Copy out exactly the stretch below, from the line with "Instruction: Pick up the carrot" through the line with "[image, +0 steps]", both included; the pictures stay out.

DATA SUPPLIED ::
━━━━━━━━

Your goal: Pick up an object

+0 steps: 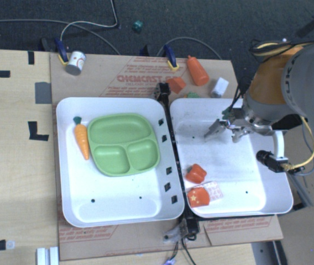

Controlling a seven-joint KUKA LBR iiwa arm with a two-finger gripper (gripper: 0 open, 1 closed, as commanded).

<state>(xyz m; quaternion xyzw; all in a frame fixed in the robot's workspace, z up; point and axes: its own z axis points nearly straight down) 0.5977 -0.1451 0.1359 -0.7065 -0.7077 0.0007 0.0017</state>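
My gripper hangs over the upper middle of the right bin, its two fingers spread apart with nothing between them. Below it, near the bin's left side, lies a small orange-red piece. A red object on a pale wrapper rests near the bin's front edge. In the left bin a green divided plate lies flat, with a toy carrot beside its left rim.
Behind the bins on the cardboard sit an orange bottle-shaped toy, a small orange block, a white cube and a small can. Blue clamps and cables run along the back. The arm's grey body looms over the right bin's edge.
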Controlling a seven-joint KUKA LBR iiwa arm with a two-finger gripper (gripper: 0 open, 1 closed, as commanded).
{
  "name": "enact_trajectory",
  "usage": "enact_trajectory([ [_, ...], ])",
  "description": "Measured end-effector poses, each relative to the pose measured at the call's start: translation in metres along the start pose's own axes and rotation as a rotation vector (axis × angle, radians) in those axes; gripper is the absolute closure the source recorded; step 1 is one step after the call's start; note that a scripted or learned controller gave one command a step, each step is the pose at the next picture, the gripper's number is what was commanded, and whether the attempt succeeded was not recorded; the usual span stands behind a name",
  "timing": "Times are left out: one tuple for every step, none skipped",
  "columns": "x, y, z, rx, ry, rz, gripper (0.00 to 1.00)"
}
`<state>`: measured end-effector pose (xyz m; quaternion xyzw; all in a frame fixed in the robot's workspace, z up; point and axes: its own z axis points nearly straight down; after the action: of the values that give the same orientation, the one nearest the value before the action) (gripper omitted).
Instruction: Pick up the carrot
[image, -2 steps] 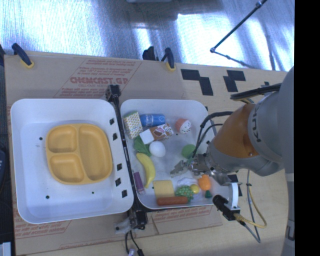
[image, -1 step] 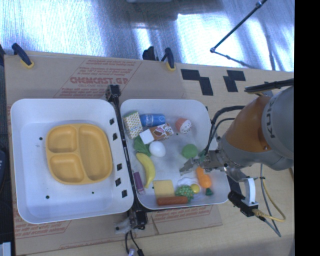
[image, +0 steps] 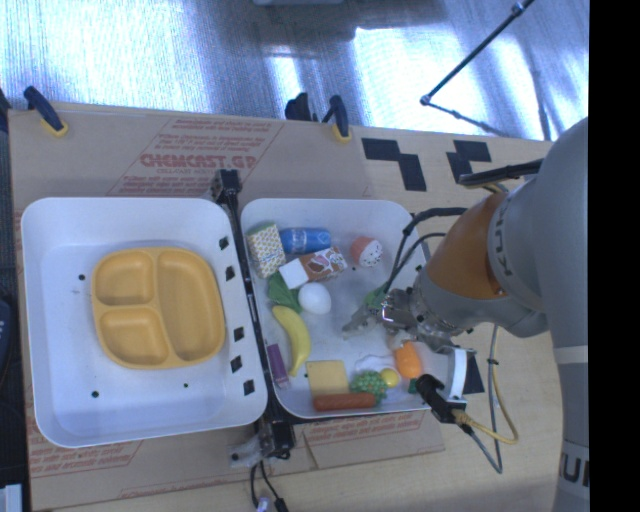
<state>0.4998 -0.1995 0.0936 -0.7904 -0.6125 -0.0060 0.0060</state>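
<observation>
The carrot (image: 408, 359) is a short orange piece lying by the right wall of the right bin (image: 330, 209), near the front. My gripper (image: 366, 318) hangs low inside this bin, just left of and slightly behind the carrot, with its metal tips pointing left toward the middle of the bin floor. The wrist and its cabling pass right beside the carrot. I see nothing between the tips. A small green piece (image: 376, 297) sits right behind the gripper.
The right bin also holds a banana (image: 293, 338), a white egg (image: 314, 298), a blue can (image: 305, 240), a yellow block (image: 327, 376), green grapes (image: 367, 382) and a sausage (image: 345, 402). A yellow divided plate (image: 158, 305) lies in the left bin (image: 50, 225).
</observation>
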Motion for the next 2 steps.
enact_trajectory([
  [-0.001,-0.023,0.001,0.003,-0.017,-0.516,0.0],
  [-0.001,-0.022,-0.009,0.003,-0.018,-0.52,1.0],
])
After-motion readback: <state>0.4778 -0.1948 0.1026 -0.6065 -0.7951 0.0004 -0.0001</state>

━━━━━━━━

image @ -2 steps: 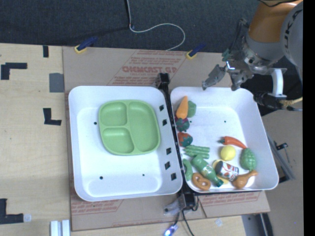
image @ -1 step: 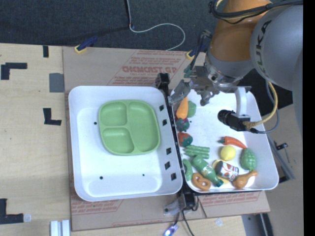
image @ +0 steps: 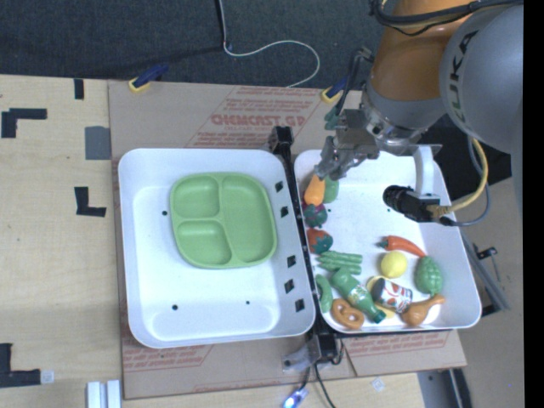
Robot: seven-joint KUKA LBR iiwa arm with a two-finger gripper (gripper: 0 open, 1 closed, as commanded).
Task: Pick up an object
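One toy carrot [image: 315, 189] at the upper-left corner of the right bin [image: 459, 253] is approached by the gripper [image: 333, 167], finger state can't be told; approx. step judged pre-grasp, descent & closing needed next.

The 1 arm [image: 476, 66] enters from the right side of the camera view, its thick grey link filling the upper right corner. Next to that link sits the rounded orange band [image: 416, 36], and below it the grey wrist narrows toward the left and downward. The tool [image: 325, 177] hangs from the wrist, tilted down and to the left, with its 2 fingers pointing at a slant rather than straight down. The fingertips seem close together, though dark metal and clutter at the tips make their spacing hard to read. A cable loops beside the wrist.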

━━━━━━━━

SOLUTION FOR THIS TASK ::
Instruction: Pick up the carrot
[image, -2 steps] 
[image, -1 step] 
[image, +0 steps] 

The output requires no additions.